Expanding an industry ‘takes time’
While it is true that the US has a lot of trees (about 300 billion of them), economists and homebuilders caution that it would be far from easy for domestic wood to fill the gap.
First and foremost, not all wood is created equal nor suitable for homebuilding needs.
But perhaps most importantly, expanding an industry doesn’t happen overnight, said Dietz.
It takes regulatory approval to open a new saw mill, which is necessary to turn timber into lumber. Timber, he said, has challenges of its own as there are often harvesting limits.
Then there are regulatory requirements to develop access roads.
“At various stages of the production process, there are very limiting factors,” he said. “That’s not to say that it’s impossible to increase a domestic industry, but it takes time. It takes policy refinements, and what we’ve often seen in the natural resource and construction sectors is it also requires tackling domestic labor shortages.”
The construction industry has had an ongoing skilled labor shortage for a decade, he said.
“The industry, in any given month, is short about 300,000 workers, and similar constraints apply to sawmills and harvesting timber,” he said. “There’s the economic question of if you’re going to increase lumber production or any other kind of building material in a full employment labor market, what other sector are you going to produce less of?”

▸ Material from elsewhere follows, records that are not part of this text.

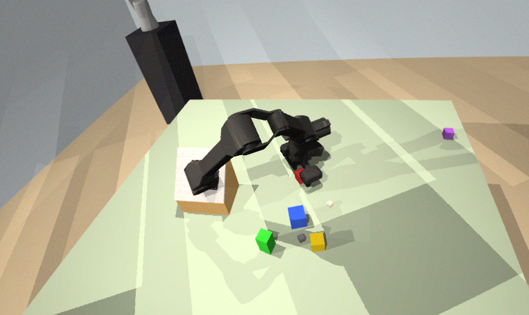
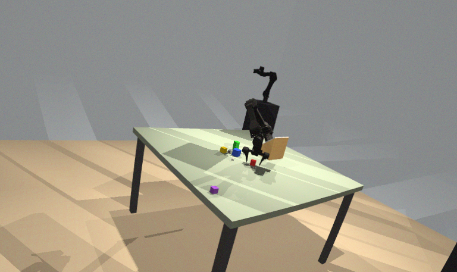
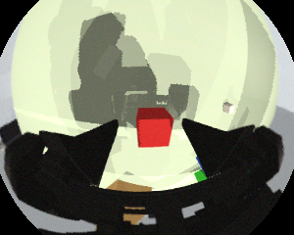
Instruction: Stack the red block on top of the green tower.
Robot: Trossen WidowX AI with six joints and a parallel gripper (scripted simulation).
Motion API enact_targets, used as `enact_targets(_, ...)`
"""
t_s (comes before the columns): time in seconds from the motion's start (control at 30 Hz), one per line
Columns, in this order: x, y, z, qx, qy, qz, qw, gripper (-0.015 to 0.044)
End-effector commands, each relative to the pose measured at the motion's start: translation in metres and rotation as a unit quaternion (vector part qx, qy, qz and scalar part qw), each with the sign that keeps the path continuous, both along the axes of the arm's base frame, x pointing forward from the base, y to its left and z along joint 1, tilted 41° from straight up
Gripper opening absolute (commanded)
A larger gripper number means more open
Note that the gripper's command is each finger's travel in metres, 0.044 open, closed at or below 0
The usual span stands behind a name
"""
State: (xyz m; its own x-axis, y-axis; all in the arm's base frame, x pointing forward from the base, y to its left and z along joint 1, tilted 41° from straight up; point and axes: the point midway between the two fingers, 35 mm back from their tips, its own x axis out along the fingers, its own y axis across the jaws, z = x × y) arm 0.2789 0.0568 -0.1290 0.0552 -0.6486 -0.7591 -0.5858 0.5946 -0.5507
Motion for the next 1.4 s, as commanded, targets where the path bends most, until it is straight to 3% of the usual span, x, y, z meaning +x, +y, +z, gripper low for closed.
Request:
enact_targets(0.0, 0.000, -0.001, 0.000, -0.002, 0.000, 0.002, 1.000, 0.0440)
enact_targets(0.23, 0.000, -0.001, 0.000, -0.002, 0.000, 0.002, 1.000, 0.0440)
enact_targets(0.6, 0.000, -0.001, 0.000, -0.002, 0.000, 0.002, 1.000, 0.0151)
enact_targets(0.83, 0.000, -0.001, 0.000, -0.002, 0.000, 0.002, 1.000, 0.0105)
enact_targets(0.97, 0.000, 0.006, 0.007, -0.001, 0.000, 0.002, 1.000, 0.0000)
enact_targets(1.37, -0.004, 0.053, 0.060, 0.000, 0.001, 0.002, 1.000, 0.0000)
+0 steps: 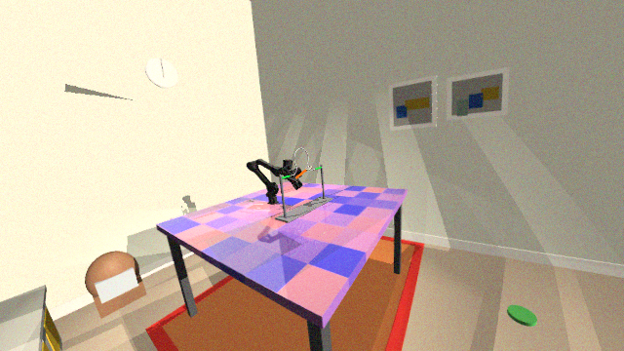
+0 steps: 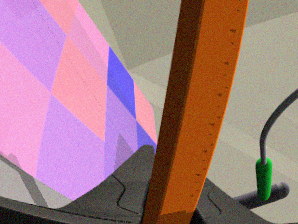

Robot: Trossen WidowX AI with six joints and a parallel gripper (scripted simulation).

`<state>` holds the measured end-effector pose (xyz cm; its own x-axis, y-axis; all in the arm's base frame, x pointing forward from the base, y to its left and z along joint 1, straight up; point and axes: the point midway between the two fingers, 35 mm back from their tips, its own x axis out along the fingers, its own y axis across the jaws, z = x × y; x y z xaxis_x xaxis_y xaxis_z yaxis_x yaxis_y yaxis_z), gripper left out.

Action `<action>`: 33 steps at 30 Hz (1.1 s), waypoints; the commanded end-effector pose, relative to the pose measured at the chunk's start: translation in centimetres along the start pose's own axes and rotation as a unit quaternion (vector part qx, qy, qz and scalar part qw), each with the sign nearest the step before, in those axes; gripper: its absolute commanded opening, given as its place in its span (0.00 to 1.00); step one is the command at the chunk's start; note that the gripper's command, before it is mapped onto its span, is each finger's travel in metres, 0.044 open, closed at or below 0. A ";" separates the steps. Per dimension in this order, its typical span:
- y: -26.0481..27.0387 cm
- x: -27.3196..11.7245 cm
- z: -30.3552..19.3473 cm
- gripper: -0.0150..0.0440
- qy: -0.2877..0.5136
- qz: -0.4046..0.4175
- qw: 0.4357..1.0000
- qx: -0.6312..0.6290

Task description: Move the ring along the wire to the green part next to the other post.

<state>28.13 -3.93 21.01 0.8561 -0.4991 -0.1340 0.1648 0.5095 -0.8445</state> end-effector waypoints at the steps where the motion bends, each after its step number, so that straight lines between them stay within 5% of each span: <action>1: 1.5 -0.1 0.0 0.00 0.007 0.021 0.999 0.037; 33: 11.1 -3.6 4.2 0.00 0.046 0.178 0.920 0.346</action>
<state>28.82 5.59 14.36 0.8746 -0.2771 -0.3979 0.1849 0.9492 -0.2545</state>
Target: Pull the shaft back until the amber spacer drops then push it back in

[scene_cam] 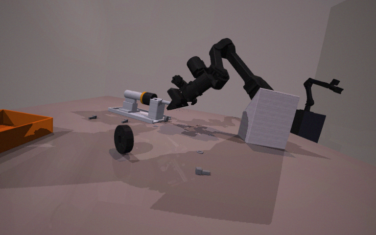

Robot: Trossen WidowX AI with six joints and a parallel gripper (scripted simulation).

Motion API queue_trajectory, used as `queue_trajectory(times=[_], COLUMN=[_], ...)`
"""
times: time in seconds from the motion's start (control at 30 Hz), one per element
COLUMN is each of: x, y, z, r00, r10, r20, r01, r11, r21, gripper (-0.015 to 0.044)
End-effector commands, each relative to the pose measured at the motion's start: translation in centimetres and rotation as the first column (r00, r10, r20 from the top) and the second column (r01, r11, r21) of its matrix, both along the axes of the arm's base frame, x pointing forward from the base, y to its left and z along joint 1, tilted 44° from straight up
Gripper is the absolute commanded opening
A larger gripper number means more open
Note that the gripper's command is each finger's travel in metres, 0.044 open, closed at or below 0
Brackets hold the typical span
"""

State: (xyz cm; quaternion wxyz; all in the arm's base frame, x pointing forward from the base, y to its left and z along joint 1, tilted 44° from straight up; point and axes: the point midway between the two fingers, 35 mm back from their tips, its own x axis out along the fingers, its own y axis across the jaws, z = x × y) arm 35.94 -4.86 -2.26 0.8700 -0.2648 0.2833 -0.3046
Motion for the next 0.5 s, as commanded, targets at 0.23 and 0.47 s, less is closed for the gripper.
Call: queue_trajectory(times=[0.23, 0.47], x=[-0.17, -0.22], y=[0.05, 0.07], z=[-0.03, -0.04], r00=[1.0, 1.0], r10=[-0.003, -0.003], r20=[0.002, 0.002], r01=[0.003, 0.003], r11=[1.0, 1.0], r21=[-0.001, -0.001], gripper=[0.0, 0.0])
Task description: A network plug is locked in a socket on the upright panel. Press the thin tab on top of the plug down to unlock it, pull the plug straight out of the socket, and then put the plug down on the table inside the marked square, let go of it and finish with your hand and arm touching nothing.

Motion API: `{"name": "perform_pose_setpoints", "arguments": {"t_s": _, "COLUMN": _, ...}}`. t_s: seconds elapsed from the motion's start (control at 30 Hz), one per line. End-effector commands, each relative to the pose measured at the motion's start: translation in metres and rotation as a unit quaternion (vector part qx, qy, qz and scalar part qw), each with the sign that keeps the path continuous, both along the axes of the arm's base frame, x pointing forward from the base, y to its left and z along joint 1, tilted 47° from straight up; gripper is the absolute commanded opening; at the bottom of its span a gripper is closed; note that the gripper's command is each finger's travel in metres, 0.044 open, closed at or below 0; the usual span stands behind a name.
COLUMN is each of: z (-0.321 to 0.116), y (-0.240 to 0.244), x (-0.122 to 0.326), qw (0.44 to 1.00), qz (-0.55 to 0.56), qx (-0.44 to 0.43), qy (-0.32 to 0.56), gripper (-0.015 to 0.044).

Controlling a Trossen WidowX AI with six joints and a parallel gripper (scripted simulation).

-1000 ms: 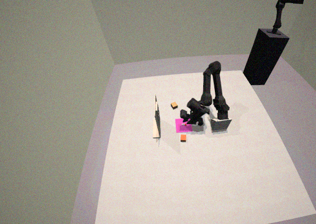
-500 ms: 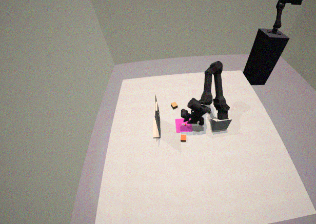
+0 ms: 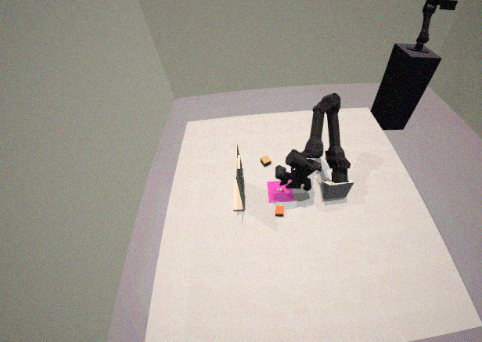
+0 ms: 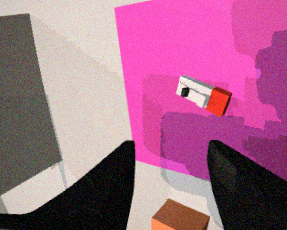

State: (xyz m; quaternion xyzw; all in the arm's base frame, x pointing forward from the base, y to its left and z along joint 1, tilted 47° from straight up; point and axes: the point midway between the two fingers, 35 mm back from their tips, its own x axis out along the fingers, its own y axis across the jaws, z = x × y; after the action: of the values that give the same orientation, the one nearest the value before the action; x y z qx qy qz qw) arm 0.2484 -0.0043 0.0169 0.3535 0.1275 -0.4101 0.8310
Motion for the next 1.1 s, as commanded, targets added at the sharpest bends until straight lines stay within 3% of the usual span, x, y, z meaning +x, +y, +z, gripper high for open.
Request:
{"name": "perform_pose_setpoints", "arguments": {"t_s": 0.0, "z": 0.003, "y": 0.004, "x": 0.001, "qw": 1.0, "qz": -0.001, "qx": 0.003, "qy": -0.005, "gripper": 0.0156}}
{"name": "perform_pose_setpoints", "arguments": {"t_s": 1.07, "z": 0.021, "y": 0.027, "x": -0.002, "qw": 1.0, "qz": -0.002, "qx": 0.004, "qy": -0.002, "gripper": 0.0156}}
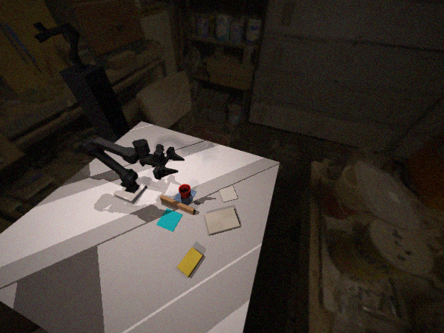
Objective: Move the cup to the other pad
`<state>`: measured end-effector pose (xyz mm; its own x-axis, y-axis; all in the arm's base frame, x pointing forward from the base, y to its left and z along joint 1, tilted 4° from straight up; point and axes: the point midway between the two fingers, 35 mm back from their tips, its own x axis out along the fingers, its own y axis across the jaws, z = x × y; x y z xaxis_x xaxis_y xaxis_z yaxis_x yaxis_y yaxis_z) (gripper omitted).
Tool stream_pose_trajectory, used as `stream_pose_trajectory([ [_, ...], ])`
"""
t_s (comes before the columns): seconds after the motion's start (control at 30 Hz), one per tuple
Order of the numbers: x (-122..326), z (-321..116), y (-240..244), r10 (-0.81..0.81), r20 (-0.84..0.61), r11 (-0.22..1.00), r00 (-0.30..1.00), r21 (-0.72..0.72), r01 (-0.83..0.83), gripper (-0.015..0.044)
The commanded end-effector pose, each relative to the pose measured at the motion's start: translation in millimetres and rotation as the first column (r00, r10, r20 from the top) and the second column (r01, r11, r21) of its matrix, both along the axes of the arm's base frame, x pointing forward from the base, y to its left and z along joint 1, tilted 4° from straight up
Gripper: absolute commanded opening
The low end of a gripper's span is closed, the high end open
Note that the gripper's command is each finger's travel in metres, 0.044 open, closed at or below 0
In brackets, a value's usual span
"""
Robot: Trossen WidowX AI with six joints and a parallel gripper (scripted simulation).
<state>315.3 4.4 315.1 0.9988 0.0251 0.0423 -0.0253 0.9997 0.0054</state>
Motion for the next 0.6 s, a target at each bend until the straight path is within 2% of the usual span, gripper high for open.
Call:
stream_pose_trajectory([
  [0.0,2,-2,0,0.002,-0.015,1.000,1.000,0.011,-0.001,0.0374],
  [0.07,13,-21,3,0.014,-0.134,0.995,0.991,0.096,-0.001,0.0321],
  [0.13,26,-50,6,0.034,-0.316,0.974,0.948,0.223,0.040,0.0269],
  [0.23,34,-95,12,0.061,-0.565,0.912,0.823,0.366,0.184,0.0190],
  [0.3,32,-122,16,0.075,-0.707,0.853,0.703,0.410,0.321,0.0148],
  [0.43,15,-168,27,0.101,-0.912,0.699,0.398,0.350,0.624,0.0148],
  [0.57,-13,-196,36,0.103,-0.993,0.513,0.062,0.106,0.852,0.0148],
])
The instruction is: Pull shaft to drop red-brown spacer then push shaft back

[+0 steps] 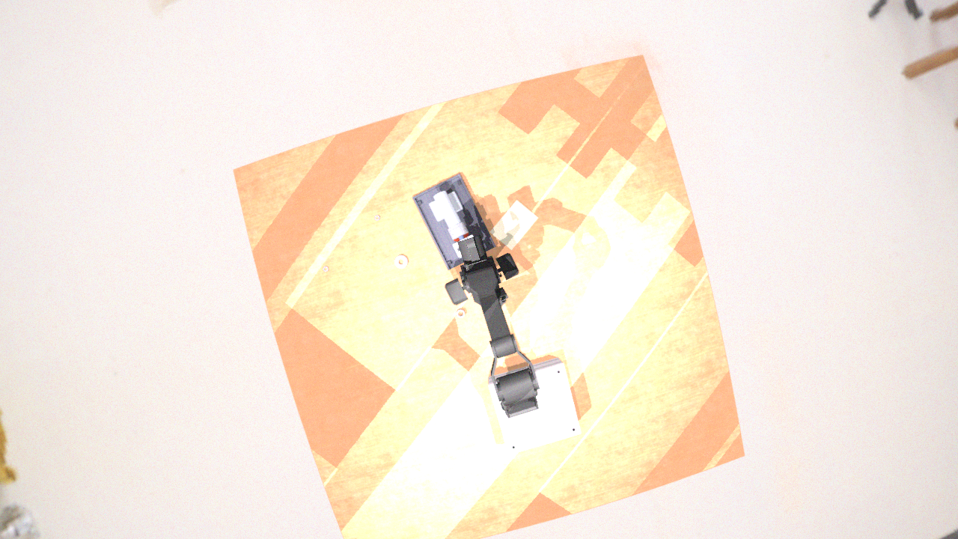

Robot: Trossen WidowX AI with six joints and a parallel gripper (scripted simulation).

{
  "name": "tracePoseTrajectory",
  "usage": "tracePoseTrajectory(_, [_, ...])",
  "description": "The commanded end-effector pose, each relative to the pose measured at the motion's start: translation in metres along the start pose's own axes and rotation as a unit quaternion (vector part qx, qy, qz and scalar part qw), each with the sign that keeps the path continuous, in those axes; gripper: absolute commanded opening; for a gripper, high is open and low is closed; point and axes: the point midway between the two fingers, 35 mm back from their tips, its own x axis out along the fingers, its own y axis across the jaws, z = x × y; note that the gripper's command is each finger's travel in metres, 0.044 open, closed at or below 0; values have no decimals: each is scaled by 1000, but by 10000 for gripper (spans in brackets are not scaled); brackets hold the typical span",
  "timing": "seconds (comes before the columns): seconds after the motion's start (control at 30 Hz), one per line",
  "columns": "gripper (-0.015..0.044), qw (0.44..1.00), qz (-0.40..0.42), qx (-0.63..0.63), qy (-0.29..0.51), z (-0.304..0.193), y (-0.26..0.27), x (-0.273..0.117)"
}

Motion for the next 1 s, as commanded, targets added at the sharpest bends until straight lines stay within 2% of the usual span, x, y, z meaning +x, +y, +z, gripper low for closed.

A salient example can be drawn from very recent history: When lumber prices skyrocketed amidst a pandemic home-buying boom.
The price of softwood lumber increased from roughly $350 per thousand board feet to more than $1,500 per thousand board feet, he said.
“But when we look at data items like lumber production employment in the sawmill industry, it didn’t really increase that much,” he said. “Part of the reason is that, like any other industry, there’s a large amount of fixed costs.”
Still, even in an era when tariffs loom large, and scores of pressures beset the US housing industry, some homebuilders are optimistic, especially about the potential for the Trump administration to further ease regulations.
“This housing shortage in America has really created this interesting bipartisanship (where all parties) unite on this concept of increasing housing affordability and providing regulatory relief, lifting the barriers at all levels of government for the production of needed new housing,” said Erickson, of Housing First Minnesota. “This has been going on for about two years, and it’s crescendoing.”